TASK DIRECTIONS: Return the whole listing exactly as written.
*** LISTED ENTRIES ***
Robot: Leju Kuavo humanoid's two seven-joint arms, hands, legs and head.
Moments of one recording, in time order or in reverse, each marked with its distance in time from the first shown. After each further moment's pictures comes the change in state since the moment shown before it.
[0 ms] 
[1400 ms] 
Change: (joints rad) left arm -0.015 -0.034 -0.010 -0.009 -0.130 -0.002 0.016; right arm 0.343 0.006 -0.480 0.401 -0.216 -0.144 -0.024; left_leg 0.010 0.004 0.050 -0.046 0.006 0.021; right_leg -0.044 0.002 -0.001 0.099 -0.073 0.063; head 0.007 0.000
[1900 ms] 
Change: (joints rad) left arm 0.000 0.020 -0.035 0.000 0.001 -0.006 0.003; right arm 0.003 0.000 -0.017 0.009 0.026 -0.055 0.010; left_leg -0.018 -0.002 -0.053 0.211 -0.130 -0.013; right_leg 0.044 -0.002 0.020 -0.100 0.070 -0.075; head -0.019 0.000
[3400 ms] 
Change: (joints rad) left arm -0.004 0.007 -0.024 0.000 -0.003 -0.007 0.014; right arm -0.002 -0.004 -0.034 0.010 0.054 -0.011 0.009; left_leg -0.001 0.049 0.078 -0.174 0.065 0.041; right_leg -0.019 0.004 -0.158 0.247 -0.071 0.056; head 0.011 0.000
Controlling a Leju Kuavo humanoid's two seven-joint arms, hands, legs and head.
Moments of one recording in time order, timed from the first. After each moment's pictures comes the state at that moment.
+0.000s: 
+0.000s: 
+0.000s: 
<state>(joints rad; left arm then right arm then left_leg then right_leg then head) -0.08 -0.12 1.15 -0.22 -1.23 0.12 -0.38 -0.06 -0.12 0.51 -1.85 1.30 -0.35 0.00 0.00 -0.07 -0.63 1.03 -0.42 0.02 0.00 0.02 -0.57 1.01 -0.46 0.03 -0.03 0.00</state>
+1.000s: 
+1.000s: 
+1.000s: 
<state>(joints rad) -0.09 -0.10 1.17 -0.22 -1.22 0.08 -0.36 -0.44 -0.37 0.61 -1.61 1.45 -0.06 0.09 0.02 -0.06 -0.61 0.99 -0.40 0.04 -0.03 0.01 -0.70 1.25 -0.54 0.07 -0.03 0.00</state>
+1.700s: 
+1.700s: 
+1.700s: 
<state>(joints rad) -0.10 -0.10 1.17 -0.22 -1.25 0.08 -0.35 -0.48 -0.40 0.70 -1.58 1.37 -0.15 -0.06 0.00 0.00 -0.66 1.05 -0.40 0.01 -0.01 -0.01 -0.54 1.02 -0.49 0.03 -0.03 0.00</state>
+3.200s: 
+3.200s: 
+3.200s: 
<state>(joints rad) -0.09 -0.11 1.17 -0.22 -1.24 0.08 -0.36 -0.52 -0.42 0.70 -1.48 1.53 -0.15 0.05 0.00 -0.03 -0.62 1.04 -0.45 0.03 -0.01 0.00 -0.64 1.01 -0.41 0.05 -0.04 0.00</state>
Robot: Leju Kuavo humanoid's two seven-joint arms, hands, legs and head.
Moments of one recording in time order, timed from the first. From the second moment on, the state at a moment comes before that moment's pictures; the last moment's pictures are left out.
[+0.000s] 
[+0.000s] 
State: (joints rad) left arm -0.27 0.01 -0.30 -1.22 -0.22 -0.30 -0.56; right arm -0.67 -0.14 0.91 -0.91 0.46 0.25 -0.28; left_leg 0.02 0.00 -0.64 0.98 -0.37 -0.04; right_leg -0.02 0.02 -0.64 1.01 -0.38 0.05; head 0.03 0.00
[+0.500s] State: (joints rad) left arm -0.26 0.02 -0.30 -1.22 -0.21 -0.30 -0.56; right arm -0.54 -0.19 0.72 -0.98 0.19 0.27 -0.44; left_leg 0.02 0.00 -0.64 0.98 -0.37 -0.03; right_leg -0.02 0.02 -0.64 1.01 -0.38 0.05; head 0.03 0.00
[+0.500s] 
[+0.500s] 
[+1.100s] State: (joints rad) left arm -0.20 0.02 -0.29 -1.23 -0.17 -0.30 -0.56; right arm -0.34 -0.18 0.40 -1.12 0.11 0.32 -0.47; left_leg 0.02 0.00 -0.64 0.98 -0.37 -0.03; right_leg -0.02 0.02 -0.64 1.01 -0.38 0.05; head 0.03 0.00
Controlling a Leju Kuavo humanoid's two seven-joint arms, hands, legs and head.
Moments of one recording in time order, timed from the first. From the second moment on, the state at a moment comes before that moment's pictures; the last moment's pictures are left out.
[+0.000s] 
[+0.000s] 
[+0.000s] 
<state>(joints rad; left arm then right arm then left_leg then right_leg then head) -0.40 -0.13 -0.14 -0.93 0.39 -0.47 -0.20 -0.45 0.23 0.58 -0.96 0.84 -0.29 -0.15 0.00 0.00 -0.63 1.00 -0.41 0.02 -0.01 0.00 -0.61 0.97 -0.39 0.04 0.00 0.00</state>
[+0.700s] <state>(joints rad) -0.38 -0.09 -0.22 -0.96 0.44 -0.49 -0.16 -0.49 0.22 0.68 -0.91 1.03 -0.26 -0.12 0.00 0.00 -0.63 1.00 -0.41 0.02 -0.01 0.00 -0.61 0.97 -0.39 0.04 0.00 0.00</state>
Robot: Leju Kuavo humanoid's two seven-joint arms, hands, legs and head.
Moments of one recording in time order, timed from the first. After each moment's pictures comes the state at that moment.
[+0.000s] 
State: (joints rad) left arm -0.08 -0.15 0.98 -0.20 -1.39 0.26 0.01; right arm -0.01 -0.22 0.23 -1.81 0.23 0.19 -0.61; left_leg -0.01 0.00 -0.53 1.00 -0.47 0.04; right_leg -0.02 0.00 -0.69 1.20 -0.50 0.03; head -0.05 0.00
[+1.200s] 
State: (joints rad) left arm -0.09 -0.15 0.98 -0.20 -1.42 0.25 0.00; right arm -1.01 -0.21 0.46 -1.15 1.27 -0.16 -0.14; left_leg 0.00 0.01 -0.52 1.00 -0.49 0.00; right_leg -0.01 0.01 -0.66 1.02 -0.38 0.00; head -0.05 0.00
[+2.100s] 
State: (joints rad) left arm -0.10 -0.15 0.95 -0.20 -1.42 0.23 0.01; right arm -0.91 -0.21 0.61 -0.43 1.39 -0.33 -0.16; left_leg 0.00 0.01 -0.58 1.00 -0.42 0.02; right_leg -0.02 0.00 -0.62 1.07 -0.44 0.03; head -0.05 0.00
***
RESULT:
Robot: Leju Kuavo humanoid's two seven-joint arms, hands, legs and head.
Moments of one recording, in time order or in reverse, each marked with its distance in time from the first shown. After each further moment's pictures comes the change in state since the moment shown before it.
[0 ms] 
[1400 ms] 
Change: (joints rad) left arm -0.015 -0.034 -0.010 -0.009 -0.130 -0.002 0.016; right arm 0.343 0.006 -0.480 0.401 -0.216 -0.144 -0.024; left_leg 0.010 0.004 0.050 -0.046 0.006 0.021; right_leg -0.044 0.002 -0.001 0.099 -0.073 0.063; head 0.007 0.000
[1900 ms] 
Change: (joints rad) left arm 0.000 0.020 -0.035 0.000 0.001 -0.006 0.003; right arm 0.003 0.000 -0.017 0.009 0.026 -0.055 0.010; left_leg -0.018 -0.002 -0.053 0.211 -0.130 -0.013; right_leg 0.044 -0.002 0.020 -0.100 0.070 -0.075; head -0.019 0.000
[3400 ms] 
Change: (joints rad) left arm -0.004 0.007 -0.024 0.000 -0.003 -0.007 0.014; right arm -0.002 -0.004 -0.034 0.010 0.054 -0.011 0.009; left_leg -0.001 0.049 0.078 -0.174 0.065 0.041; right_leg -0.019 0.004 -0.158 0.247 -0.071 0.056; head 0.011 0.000
Controlling a Leju Kuavo humanoid's two seven-joint arms, hands, legs and head.
Moments of one recording in time order, timed from the first. After each moment's pictures comes the state at that moment.
+0.000s: 
+0.000s: 
+0.000s: 
<state>(joints rad; left arm then right arm then left_leg then right_leg then head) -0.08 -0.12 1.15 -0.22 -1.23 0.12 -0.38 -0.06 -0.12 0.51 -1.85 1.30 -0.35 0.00 0.00 -0.07 -0.63 1.03 -0.42 0.02 0.00 0.02 -0.57 1.01 -0.46 0.03 -0.03 0.00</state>
+1.000s: 
+1.000s: 
+1.000s: 
<state>(joints rad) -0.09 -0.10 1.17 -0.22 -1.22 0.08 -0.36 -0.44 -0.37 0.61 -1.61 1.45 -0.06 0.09 0.02 -0.06 -0.61 0.99 -0.40 0.04 -0.03 0.01 -0.70 1.25 -0.54 0.07 -0.03 0.00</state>
+1.700s: 
+1.700s: 
+1.700s: 
<state>(joints rad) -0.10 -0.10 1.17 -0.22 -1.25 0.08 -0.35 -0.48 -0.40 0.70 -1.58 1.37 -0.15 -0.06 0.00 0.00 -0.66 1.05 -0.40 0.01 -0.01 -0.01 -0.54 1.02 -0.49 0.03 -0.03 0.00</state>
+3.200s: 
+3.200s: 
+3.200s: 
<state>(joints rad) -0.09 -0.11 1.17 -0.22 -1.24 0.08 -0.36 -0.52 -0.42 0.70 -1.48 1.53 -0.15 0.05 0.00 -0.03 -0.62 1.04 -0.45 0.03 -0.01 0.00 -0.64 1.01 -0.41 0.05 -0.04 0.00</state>
Robot: Leju Kuavo humanoid's two seven-joint arms, hands, legs and head.
Moments of one recording in time order, timed from the first. From the second moment on, the state at a moment comes before that moment's pictures; the last moment's pictures are left out.
[+0.000s] 
[+0.000s] 
State: (joints rad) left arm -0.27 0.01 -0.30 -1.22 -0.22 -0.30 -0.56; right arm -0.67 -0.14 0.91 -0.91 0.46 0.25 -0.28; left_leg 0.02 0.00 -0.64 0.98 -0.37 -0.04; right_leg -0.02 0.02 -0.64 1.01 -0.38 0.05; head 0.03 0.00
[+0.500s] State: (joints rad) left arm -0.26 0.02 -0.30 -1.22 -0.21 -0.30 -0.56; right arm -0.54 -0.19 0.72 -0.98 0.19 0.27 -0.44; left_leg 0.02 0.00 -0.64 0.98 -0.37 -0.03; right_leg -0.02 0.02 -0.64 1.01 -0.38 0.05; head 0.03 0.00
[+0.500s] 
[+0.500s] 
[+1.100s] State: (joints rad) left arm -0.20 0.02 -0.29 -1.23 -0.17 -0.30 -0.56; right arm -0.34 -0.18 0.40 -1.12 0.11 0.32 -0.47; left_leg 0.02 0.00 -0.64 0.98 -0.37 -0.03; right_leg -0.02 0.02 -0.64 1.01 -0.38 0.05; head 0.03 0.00
Controlling a Leju Kuavo humanoid's two seven-joint arms, hands, legs and head.
Moments of one recording in time order, timed from the first. From the second moment on, the state at a moment comes before that moment's pictures; the last moment's pictures are left out.
[+0.000s] 
[+0.000s] 
[+0.000s] 
<state>(joints rad; left arm then right arm then left_leg then right_leg then head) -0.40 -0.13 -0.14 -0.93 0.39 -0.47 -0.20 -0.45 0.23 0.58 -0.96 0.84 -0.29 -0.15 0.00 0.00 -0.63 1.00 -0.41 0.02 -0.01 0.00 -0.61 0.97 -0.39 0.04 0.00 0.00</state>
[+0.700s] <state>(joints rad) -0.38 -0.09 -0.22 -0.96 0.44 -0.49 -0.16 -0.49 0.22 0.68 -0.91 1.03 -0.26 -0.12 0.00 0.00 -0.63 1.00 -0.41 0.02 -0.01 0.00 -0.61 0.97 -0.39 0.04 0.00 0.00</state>
Robot: Leju Kuavo humanoid's two seven-joint arms, hands, legs and head.
Moments of one recording in time order, timed from the first. After each moment's pictures comes the state at that moment.
[+0.000s] 
State: (joints rad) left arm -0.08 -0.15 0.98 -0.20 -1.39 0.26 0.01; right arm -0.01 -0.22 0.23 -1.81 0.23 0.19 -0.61; left_leg -0.01 0.00 -0.53 1.00 -0.47 0.04; right_leg -0.02 0.00 -0.69 1.20 -0.50 0.03; head -0.05 0.00
[+1.200s] 
State: (joints rad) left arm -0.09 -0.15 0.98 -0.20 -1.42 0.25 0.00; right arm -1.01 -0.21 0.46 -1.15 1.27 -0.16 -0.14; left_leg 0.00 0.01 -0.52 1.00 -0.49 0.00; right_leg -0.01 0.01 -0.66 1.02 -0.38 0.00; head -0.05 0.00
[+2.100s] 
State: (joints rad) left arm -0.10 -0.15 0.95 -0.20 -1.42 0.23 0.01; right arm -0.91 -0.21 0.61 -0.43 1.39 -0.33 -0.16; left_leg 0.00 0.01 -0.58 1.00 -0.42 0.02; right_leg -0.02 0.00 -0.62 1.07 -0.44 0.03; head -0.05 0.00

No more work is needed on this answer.